* _THE PROBLEM_:
Copy without pictures. Please restate each line of the listing exactly.

-- DATA SEGMENT follows --

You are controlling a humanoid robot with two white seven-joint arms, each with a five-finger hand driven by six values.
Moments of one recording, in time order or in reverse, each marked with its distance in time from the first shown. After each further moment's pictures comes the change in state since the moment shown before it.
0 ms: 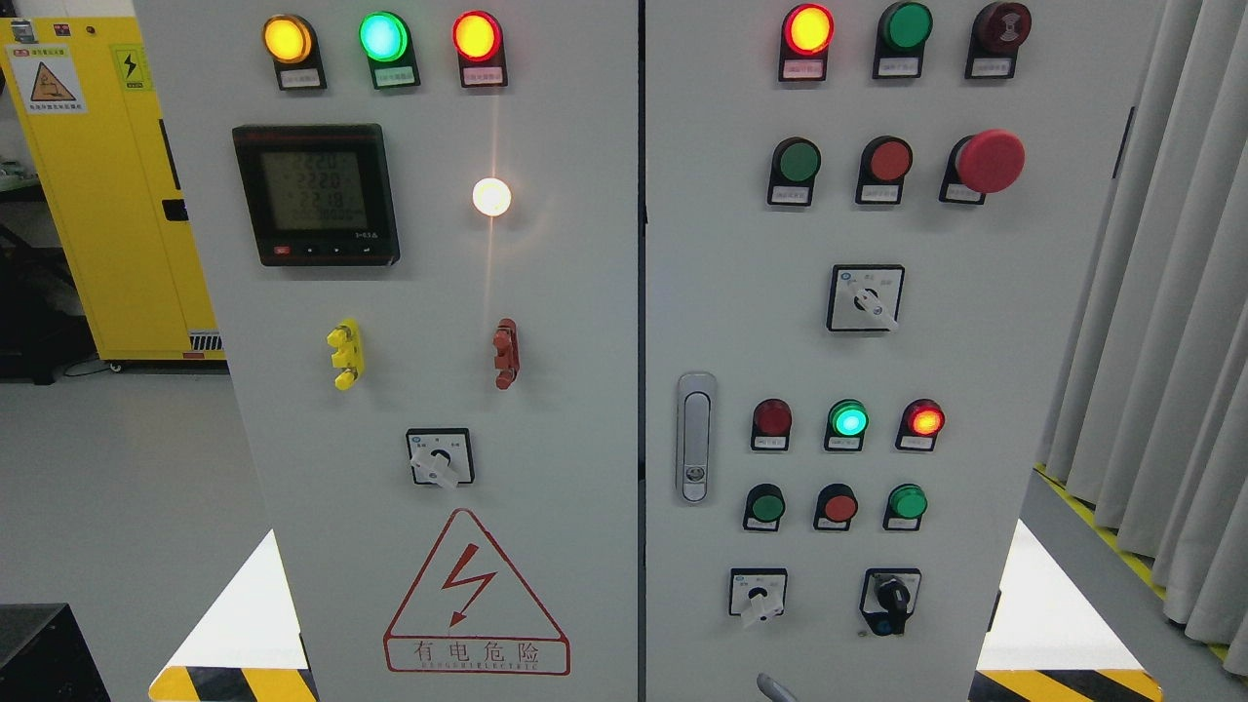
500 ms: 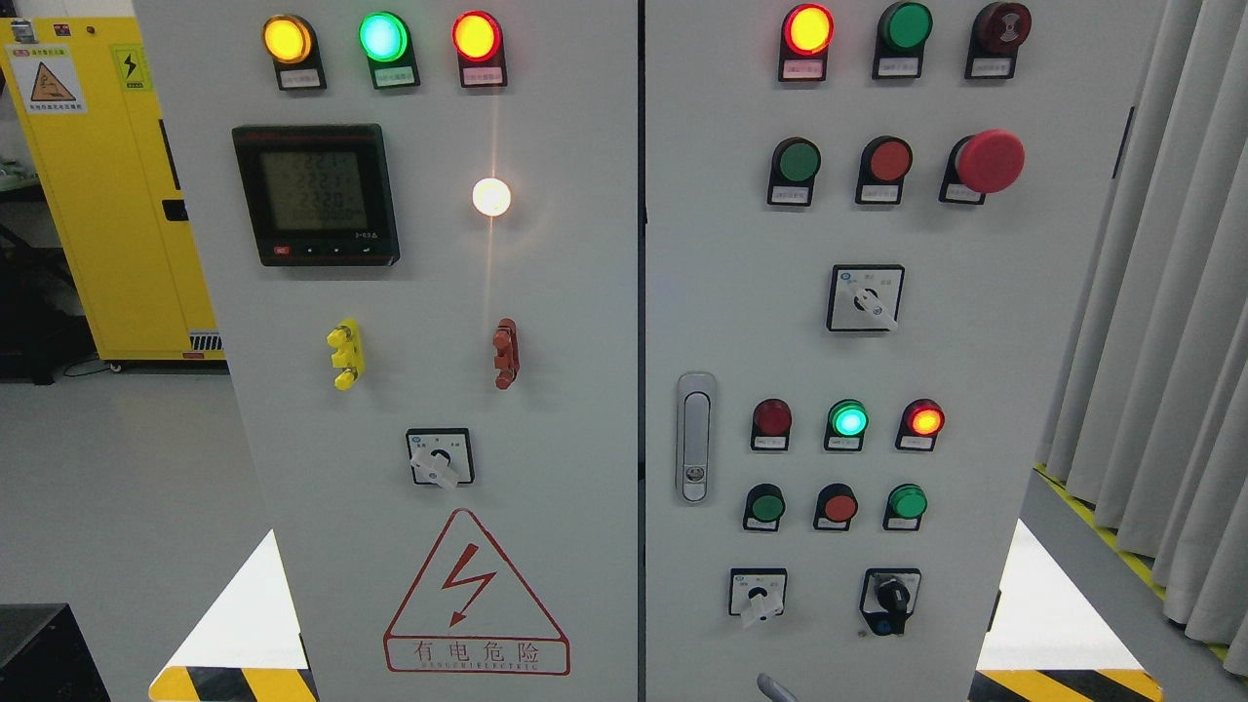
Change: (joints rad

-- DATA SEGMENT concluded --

* _TASK RESPONSE_:
You are controlling a humanoid robot with two white seven-joint arms, each with a five-finger hand driven by six values.
Moments of one recording, in time order or in reverse, each marked with its distance in time from the first shown. After each further moment's pictures comes the change in state since the moment shown before it.
0 ms: 
500 ms: 
Change: (joints rad

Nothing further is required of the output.